Core Concepts
Virtually augmenting the NYU Depth V2 dataset with randomly generated 3D objects improves the performance and generalization of deep neural networks for monocular depth estimation.
Abstract
The paper presents ANYU, a new virtually augmented version of the NYU Depth V2 dataset, designed for improving monocular depth estimation. Unlike previous approaches that use full 3D scenes of a virtual world, ANYU was created by incorporating RGB-D representations of virtual reality objects into the original NYU Depth V2 images.
The authors deliberately did not match each virtual object with an appropriate texture and location within the real-world image. Instead, they used randomness in generating virtual objects and choosing their placement to maximize the diversity of the training data.
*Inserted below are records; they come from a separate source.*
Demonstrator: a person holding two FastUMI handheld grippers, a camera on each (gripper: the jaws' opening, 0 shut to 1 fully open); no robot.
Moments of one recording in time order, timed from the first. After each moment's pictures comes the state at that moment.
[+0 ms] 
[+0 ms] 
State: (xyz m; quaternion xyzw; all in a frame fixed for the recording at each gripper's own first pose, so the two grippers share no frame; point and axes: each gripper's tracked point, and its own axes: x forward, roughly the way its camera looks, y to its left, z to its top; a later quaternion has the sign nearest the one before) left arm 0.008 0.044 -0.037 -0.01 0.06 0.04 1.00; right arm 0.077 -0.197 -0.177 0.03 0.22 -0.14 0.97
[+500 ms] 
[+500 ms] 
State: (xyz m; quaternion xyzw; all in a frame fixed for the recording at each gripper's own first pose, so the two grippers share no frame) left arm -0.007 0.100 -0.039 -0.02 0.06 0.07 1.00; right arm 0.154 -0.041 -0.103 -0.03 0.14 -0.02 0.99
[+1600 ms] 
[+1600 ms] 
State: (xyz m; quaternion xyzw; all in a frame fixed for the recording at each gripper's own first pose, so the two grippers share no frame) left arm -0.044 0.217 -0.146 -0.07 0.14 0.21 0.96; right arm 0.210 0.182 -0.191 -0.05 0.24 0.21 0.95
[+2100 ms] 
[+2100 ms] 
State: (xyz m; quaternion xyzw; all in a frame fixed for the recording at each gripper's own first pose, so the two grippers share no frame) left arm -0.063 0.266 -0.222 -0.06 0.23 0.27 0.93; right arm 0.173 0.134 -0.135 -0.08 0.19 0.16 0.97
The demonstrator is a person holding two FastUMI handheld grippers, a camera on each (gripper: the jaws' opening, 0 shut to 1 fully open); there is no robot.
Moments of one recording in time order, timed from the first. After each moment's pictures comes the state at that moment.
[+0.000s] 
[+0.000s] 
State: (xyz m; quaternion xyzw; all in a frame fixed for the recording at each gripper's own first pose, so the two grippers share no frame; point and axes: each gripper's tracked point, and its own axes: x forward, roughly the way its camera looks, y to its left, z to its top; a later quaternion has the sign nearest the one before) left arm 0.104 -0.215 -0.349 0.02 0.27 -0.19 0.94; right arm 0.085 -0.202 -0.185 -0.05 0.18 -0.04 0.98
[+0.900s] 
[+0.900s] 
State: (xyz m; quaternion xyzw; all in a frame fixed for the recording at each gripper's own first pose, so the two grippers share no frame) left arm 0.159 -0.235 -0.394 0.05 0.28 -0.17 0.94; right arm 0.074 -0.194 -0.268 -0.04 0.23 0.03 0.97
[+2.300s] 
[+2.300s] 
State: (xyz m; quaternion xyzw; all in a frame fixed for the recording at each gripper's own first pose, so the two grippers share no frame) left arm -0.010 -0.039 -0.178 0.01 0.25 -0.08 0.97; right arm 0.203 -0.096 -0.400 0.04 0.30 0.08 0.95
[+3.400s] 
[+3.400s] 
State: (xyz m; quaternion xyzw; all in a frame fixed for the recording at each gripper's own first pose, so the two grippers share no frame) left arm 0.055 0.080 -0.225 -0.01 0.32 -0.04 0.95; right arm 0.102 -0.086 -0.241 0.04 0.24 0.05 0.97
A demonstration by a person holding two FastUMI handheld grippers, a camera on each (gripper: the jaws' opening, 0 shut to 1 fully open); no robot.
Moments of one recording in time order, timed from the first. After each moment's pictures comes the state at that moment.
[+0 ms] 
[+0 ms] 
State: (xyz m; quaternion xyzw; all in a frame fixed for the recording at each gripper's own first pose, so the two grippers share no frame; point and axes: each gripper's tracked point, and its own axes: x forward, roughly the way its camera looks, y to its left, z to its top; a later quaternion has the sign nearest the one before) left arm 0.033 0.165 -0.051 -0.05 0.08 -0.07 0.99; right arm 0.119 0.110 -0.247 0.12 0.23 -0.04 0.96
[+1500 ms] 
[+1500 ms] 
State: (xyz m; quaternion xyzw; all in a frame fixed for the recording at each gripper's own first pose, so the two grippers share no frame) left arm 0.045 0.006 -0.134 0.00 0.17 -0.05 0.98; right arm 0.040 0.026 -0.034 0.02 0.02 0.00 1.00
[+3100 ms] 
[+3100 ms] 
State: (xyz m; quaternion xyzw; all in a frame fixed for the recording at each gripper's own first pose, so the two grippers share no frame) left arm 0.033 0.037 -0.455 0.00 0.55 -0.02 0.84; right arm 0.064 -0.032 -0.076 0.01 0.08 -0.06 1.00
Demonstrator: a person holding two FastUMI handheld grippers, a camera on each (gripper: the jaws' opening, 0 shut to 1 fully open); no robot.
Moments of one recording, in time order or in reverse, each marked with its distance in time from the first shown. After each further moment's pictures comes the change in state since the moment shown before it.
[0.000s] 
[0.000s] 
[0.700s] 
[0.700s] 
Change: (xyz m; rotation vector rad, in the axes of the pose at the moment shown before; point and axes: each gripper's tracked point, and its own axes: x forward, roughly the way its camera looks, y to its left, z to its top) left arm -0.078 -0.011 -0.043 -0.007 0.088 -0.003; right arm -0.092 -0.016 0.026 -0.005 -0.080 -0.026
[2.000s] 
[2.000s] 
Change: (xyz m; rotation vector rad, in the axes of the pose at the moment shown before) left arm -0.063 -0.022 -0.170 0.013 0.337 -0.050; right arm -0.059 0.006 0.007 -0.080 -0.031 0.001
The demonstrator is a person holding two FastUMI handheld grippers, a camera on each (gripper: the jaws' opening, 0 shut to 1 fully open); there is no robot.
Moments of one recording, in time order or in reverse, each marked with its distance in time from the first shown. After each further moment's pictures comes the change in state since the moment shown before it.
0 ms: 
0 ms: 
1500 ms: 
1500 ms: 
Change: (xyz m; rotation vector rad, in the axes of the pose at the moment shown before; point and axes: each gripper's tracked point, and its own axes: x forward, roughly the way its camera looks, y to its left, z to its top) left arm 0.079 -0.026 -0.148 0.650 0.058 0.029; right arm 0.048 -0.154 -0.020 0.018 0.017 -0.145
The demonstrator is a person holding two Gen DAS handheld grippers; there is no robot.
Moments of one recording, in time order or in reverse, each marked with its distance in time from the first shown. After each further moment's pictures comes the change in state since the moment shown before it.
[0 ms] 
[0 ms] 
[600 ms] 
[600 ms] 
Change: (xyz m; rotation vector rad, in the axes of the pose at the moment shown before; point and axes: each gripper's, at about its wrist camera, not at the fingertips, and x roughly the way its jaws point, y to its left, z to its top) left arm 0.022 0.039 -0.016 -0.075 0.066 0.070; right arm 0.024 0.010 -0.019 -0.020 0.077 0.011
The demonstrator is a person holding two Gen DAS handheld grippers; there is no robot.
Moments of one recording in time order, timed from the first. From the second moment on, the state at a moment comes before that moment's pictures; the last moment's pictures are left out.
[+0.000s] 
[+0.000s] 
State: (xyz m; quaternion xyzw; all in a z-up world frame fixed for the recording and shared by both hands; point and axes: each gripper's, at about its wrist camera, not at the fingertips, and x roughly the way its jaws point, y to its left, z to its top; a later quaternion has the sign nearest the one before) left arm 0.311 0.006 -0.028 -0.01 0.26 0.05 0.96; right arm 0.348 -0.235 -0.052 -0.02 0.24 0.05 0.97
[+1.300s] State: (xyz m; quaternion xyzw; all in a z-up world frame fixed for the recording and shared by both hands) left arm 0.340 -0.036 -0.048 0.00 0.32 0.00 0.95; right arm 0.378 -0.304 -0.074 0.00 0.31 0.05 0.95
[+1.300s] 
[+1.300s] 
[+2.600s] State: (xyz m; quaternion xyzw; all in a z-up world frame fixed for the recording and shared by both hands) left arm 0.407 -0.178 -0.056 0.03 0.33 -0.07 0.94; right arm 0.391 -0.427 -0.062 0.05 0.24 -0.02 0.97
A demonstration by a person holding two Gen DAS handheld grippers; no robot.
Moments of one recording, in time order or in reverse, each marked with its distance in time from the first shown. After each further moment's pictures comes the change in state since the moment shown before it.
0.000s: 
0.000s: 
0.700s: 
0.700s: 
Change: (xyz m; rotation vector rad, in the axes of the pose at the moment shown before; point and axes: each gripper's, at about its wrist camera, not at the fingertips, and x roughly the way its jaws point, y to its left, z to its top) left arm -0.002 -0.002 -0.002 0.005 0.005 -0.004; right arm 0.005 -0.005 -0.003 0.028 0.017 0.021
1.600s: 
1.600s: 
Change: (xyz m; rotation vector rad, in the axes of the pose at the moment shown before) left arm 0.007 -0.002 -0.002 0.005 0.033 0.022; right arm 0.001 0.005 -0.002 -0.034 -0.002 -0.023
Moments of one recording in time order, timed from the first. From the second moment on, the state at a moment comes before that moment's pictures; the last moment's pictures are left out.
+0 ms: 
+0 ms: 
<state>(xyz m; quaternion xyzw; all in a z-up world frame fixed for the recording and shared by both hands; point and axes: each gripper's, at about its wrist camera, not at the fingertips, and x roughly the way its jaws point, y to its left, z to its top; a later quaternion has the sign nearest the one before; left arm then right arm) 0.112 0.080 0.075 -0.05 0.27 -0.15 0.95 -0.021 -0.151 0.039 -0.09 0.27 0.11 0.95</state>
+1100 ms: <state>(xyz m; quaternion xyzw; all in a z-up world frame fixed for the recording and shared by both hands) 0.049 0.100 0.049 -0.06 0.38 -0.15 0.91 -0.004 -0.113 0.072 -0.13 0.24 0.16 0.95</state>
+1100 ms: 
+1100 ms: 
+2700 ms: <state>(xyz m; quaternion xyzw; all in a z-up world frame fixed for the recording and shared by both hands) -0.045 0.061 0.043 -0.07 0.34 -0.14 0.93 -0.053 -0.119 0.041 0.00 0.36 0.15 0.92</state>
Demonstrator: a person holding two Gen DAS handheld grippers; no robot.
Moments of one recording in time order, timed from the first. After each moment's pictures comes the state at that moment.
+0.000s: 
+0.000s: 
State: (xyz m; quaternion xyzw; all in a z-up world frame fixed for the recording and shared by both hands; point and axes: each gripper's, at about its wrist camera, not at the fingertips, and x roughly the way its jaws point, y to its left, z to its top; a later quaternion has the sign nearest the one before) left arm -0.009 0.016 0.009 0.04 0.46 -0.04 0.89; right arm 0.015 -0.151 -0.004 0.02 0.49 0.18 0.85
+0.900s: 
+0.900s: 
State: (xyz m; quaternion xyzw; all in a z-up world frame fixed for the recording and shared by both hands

Extensive experiments on the original and virtually enriched NYU Depth V2 datasets, as well as the iBims-1 benchmark, show that ANYU improves the monocular depth estimation performance and generalization of deep neural networks with different architectures, especially the state-of-the-art VPD model.
The key findings are:
- Supplementing the NYU Depth V2 dataset with 5-40% of virtually augmented RGB-D image pairs yields the best depth estimation results, with further increase in augmentation leading to a slight degradation but still better performance than the original dataset.
- Reducing the size of the original NYU Depth V2 training set and expanding it with virtually enriched images significantly mitigates the performance drop, demonstrating the importance of data diversity.
- The VPD and PixelFormer models trained on ANYU achieve new state-of-the-art results on the NYU Depth V2 test set and improved cross-dataset generalization on the iBims-1 benchmark.
The authors make the ANYU dataset publicly available in two configurations with 10% and 100% additional synthetically enriched RGB-D pairs for efficient training and empirical exploration of virtual augmentation.
Stats
Reducing the NYU Depth V2 training set from 100% to 1% increases the RMSE by a factor of 2, while expanding the remaining 1% with virtually enriched images improves the RMSE by 25%.
Training the VPD model on the full NYU Depth V2 dataset with 10% virtually augmented images achieves the lowest RMSE of 0.248, compared to 0.254 without augmentation.
The PixelFormer model trained on ANYU improves the RMSE from 0.322 to 0.320 on the NYU Depth V2 test set, and from 1.595 to 1.539 on the iBims-1 benchmark.
The VPD model trained on ANYU achieves a new state-of-the-art RMSE of 1.365 on the iBims-1 dataset, compared to 1.493 without augmentation.
Quotes
"In contrast to the well-known approach where full 3D scenes of a virtual world are utilized to generate artificial datasets, ANYU was created by incorporating RGB-D representations of virtual reality objects into the original NYU depth v2 images."
"We specifically did not match each generated virtual object with an appropriate texture and a suitable location within the real-world image. Instead, an assignment of texture, location, lighting, and other rendering parameters was randomized to maximize a diversity of the training data, and to show that it is randomness that can improve the generalizing ability of a dataset."